Write out exactly every line from the one containing "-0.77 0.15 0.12" through the final line of the material below, both included. Pictures are to be skipped.

========

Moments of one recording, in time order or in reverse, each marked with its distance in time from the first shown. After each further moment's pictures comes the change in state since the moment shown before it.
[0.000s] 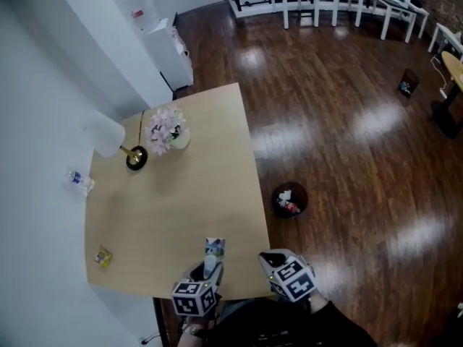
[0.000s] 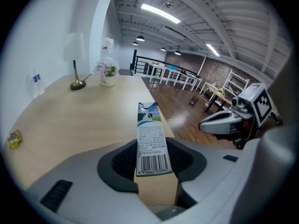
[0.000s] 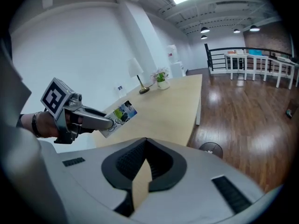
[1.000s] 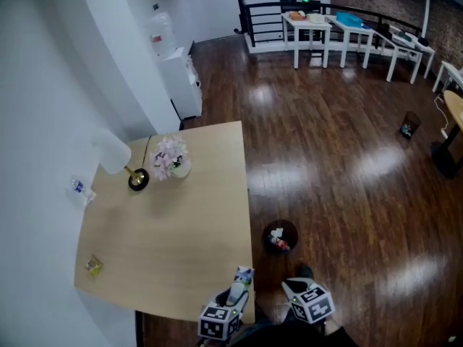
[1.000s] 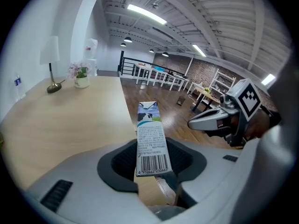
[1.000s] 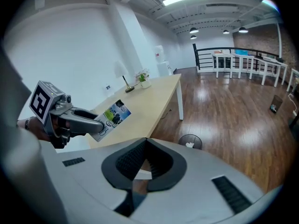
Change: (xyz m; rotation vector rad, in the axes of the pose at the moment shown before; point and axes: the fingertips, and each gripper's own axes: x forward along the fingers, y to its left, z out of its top) left arm 0.037 -0.128 -0.001 0.084 -0.020 -0.097; right arm -0.078 -0.091 -0.044 0.067 0.022 -0.097
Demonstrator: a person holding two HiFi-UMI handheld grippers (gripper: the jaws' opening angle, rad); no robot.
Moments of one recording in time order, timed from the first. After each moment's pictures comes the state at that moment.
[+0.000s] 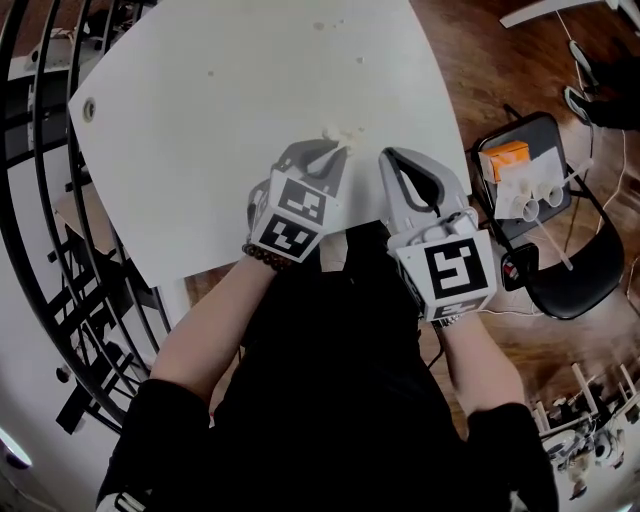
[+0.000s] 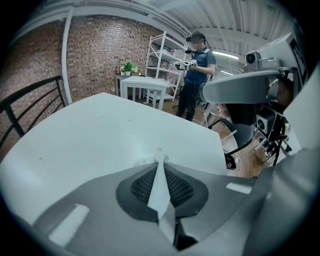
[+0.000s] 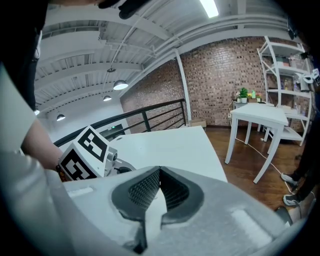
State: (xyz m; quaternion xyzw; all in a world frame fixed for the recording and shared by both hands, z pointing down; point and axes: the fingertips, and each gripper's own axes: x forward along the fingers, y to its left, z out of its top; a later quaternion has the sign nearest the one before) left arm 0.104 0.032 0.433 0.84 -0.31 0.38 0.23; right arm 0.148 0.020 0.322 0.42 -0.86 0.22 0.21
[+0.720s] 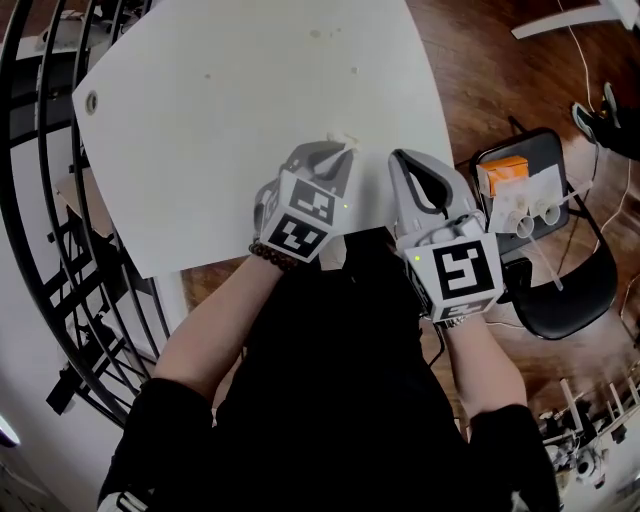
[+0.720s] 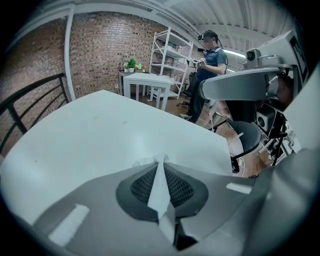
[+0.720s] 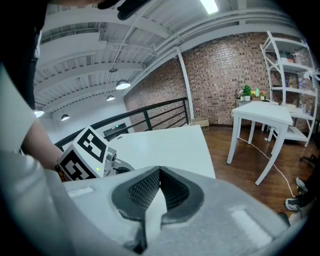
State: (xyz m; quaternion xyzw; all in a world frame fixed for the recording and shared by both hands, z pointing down) left arm 0.127 0.015 0.441 0.82 -0.33 0.39 0.25; right arm 0.176 -0.003 0.329 0.39 -0.87 0.22 0.21
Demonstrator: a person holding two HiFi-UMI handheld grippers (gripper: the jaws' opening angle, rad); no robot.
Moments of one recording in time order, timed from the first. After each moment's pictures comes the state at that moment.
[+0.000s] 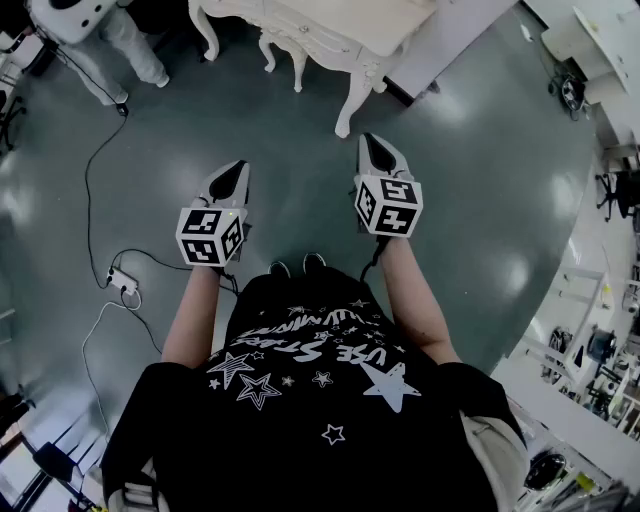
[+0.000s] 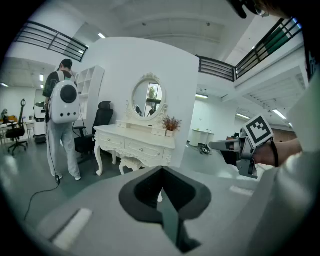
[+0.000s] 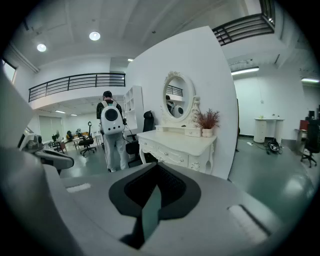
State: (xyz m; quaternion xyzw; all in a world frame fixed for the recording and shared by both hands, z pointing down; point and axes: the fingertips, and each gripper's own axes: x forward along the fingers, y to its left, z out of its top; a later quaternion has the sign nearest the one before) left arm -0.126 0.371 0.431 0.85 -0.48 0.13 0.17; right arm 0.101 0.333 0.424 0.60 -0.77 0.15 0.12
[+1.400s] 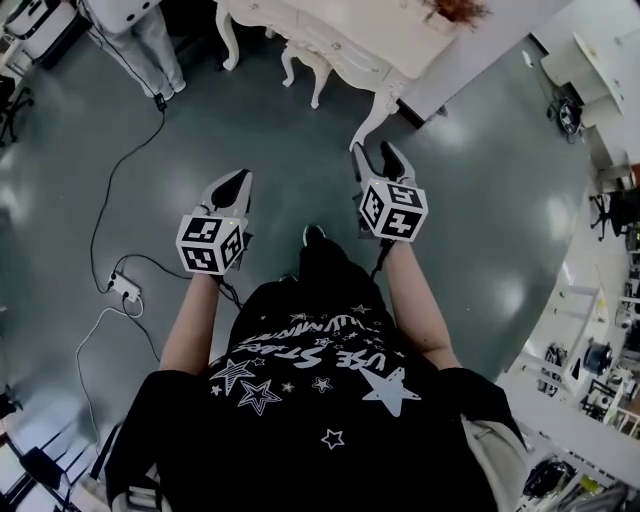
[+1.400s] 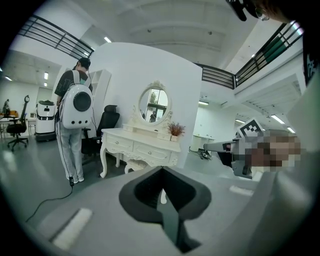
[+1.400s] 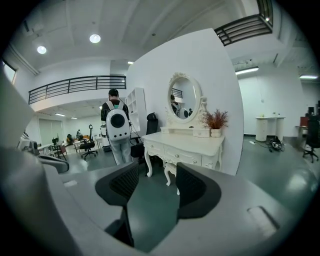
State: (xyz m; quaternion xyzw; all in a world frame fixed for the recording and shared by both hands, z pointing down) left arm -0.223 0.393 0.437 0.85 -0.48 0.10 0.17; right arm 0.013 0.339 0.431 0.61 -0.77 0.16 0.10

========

* _REPLY_
State: (xyz m; quaternion xyzw; all in a world frame fixed for the recording and shared by both hands, z pointing down; point and axes: the fingertips, and each gripper's own axes: x forward along the fingers, y to its left, z out of its top; a later quaternion has the sign nearest the one before) left arm -0.126 0.371 0.431 0.85 -0.48 0.13 0.17; right arm 0.101 0.333 0.424 0.60 -0.77 0.15 0.12
[+1.400s] 
[+1.400s] 
[+1.400s] 
State: (xyz m; quaternion xyzw; all in a world frame fixed for the recording and shared by both hands, z pointing down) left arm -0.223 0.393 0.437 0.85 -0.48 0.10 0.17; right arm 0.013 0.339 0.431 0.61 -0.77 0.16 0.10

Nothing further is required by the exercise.